▶ What the task requires
Copy each record exactly, word for word.

▶ Saved data entries
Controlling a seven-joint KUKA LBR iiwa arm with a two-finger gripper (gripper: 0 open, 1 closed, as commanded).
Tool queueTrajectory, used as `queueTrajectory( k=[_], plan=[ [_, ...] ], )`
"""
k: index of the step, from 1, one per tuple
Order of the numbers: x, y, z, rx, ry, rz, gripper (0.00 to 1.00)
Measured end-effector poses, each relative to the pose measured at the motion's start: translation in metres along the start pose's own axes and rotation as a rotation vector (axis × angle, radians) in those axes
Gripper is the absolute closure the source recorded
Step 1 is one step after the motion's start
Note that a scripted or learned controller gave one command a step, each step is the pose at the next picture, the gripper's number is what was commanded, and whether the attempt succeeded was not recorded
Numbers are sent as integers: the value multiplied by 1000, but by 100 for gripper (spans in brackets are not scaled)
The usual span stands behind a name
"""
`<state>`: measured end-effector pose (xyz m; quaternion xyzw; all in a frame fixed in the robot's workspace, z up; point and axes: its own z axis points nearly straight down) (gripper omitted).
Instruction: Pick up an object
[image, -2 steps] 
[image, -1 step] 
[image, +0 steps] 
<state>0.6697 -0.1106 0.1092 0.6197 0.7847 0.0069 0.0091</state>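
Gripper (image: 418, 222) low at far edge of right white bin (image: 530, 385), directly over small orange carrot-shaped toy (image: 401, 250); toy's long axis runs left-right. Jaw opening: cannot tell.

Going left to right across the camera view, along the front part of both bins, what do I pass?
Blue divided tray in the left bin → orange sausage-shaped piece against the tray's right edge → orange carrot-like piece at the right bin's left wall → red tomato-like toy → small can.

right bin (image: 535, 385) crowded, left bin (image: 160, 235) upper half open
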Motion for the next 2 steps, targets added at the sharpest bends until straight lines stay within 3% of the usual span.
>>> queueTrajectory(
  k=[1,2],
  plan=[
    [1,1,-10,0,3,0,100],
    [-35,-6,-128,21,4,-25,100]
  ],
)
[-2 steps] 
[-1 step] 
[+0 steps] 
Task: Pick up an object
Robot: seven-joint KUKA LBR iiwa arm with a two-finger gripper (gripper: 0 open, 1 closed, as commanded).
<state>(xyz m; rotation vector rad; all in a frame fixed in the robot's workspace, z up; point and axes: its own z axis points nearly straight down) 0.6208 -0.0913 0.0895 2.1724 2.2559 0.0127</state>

▶ Solution to the problem
Controlling a seven-joint KUKA LBR iiwa arm with a two-finger gripper (gripper: 0 open, 1 closed, as commanded).
Tool queueTrajectory, used as `queueTrajectory( k=[_], plan=[ [_, ...] ], )`
"""
k: index of the step, from 1, one per tuple
Order of the numbers: x, y, z, rx, ry, rz, gripper (0.00 to 1.00)
Measured end-effector poses, each relative to the pose measured at the motion's start: translation in metres along the start pose's own axes and rotation as a rotation vector (axis × angle, radians) in those axes
Gripper is the absolute closure the source recorded
Step 1 is one step after the motion's start
Note that a scripted or learned controller gave one command a step, each step is the pose at the next picture, the gripper's number is what was commanded, and whether the attempt succeeded was not recorded
Numbers are sent as integers: the value multiplied by 1000, but by 100 for gripper (spans in brackets are not scaled)
The usual span stands behind a name
"""
`<state>`: measured end-effector pose (xyz m; quaternion xyzw; all in a frame fixed in the robot's workspace, z up; point and axes: its own z axis points nearly straight down) (gripper omitted).
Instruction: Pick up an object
[image, -2 steps] 
[image, -1 step] 
[image, +0 steps] 
<state>0.6697 -0.1106 0.1092 0.6197 0.7847 0.0069 0.0091</state>
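Gripper (image: 418, 222) low at far edge of right white bin (image: 530, 385), directly over small orange carrot-shaped toy (image: 401, 250); toy's long axis runs left-right. Jaw opening: cannot tell.

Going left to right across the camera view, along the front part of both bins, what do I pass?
Blue divided tray in the left bin → orange sausage-shaped piece against the tray's right edge → orange carrot-like piece at the right bin's left wall → red tomato-like toy → small can.

right bin (image: 535, 385) crowded, left bin (image: 160, 235) upper half open
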Motion for the next 2 steps, targets added at the sharpest bends until straight lines stay within 3% of the usual span.
>>> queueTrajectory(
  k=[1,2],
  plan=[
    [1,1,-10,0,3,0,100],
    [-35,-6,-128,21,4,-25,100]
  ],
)
[-2 steps] 
[-1 step] 
[+0 steps] 
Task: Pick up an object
Robot: seven-joint KUKA LBR iiwa arm with a two-finger gripper (gripper: 0 open, 1 closed, as commanded).
<state>(xyz m; rotation vector rad; all in a frame fixed in the robot's workspace, z up; point and axes: its own z axis points nearly straight down) 0.6208 -0.0913 0.0895 2.1724 2.2559 0.0127</state>

Nothing else is needed to complete the answer.